6. During the current year, Mann, an unmarried U.S. citizen, made a $5,000 cash gift to an only child and also paid $25,000 in tuition expenses directly to a grandchild's university on the grandchild's behalf. Mann made no other lifetime transfers. Assume that the gift tax annual exclusion is $15,000. For gift tax purposes, what was Mann's taxable gift?

7. Steve and Kay Briar, U.S. citizens, were married for the entire 2019 calendar year. In 2019, Steve gave a $32,000 cash gift to his sister. The Briars made no other gifts in 2019. They each signed a timely election to treat the $32,000 gift as made one-half by each spouse. Disregarding the applicable credit and estate tax consequences, what amount of the 2019 gift is taxable to the Briars?

8. The value of a life insurance policy owned by a decedent on the life of someone other than the decedent has to be included in the decedent's gross estate.

True or False

9. If a decedent possessed a power to appoint property to his adult children, the value of property subject to the power has to be included in the decedent's gross estate. True or False

10. John Aalto died on April 2, 2011. The amount of his gross estate was $3,000,000, the amount of his estate's allowable deductions was $750,000, and the amount of his adjusted taxable gifts was $300,000. What is the amount of his estate's tentative tax?

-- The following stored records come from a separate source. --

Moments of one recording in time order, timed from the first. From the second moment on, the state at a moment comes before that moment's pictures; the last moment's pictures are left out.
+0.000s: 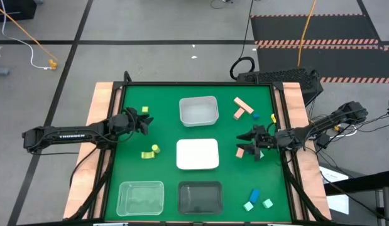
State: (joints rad) left arm 0.27 0.50 0.01 0.07 -0.32 -0.58; right arm 0.33 0.66 0.02 0.52 0.39 0.54
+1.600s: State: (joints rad) left arm 0.27 0.50 0.01 0.07 -0.32 -0.58; right arm 0.11 0.67 0.49 0.61 1.07 -0.07
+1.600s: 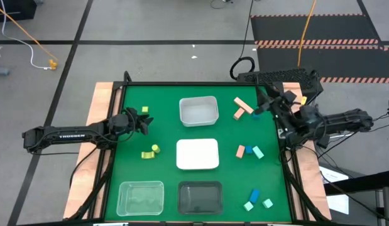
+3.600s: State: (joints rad) left arm 0.27 0.50 0.01 0.07 -0.32 -0.58; right arm -0.49 0.99 1.09 -0.66 0.44 0.51
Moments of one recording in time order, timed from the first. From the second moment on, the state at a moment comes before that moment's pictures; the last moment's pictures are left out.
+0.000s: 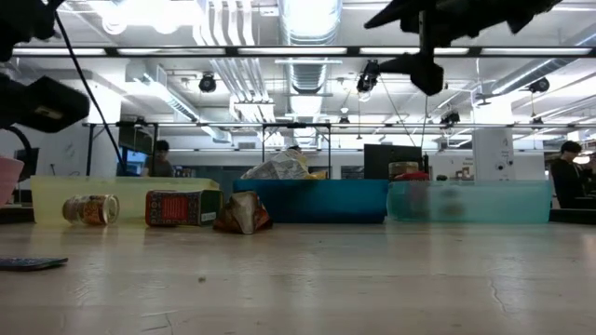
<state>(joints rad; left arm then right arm) -0.63 1.33 0.73 -0.66 0.12 -0.26 -0.14 1.05 0.73 -0.01 -0.10 0.75</state>
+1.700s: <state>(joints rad) -0.56 1.67 0.90 -0.65 0.03 -0.45 -0.14 0.96 1.15 -0.65 0.03 0.28</state>
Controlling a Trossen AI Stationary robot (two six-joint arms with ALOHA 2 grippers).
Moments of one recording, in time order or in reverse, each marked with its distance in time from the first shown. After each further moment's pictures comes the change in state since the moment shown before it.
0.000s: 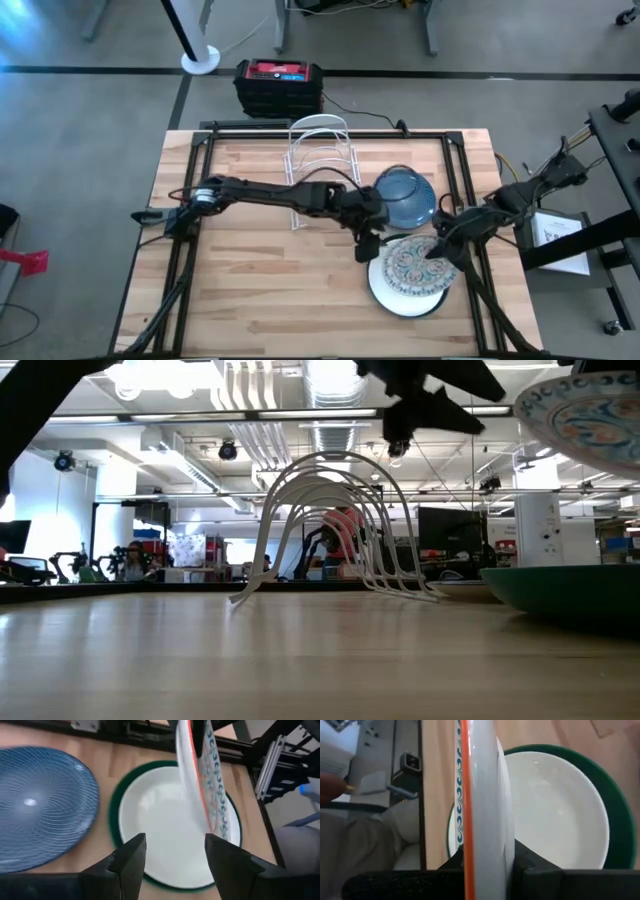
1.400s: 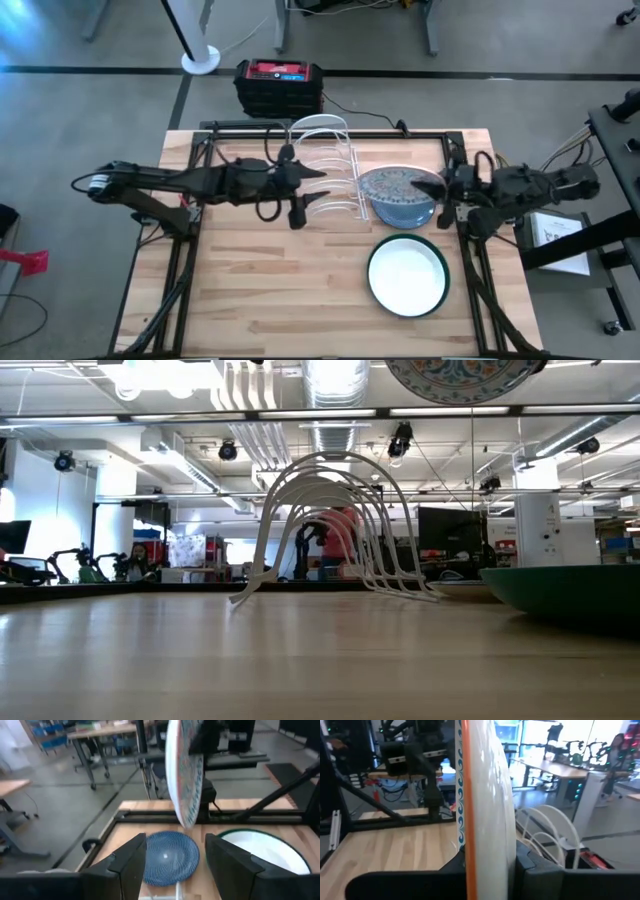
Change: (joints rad) left arm -0.007 -0.838 -0.854 0.508 -0.430 0.272; right arm -0.225 0.045 0.204 0.466 0.550 -0.857
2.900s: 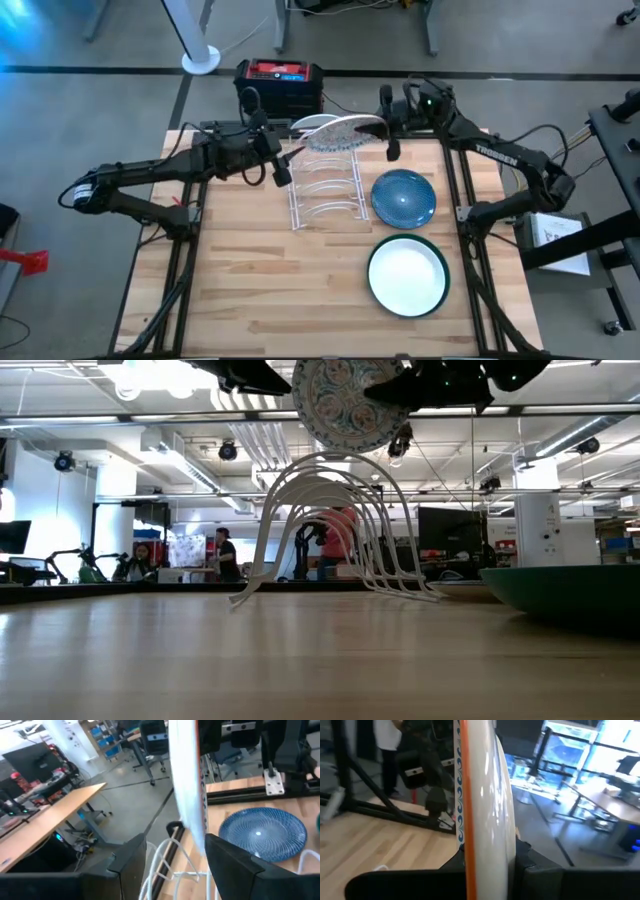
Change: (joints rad) left arm 0.302 -0.155 -0.157 0.031 0.010 0.270; right arm -0.969 0.761 0.325 0.446 -1.328 -0.300
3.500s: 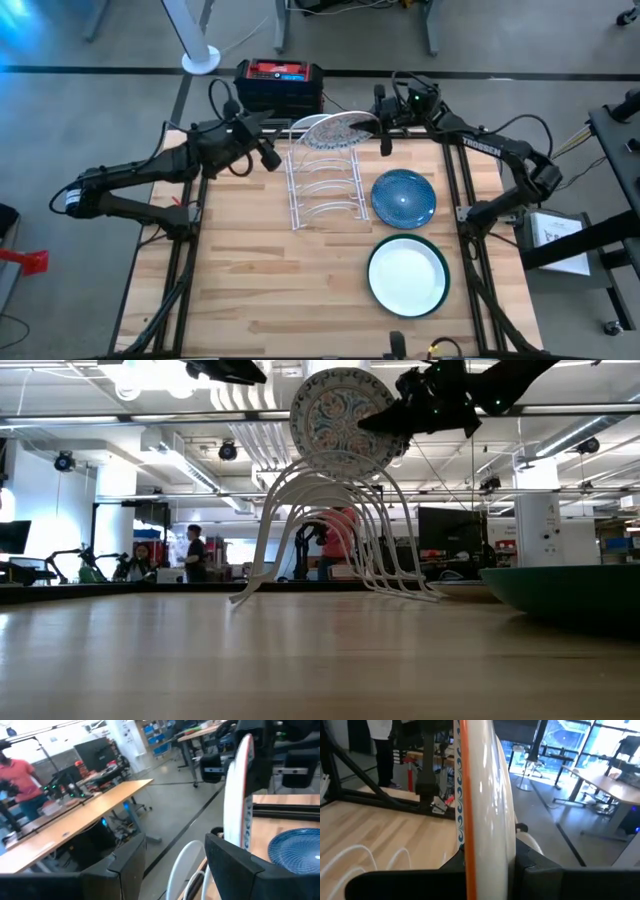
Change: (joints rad) left arm 0.011 -0.100 0.001 -0.013 -0.245 -0.038; right arm -0.060 0.124 0.000 0.046 -0.013 -0.019
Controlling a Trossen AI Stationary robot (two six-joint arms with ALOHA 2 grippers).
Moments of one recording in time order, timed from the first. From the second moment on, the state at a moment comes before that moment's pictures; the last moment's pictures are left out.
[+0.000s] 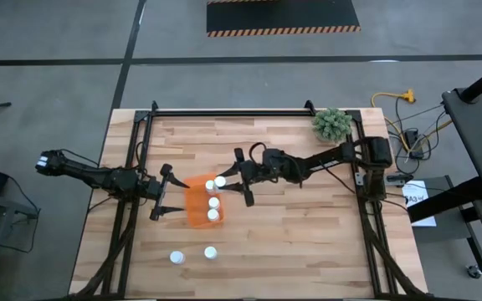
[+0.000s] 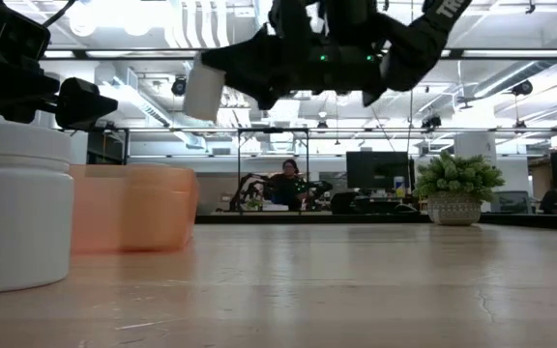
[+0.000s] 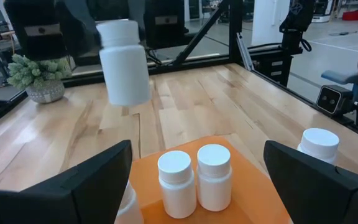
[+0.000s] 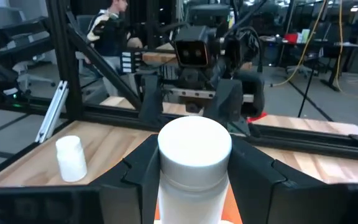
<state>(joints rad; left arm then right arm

11. Provide 2 benefits for keeping property out of probate.

12. What is unified credit and what is the 2020 maximum unified credit.

13. The Alto Family Trust has the following income and expenses:

Interest income $8,000

Tax-exempt income $6,000

Capital gain income is $4,000.

Fiduciaries fee $2,000

The trust agreement allocates fiduciaries fees to trust income. Capital gains are allocated to trust corpus. Accounting income is distributed to Sue, the sole beneficiary, at the end of the year. What is taxable income?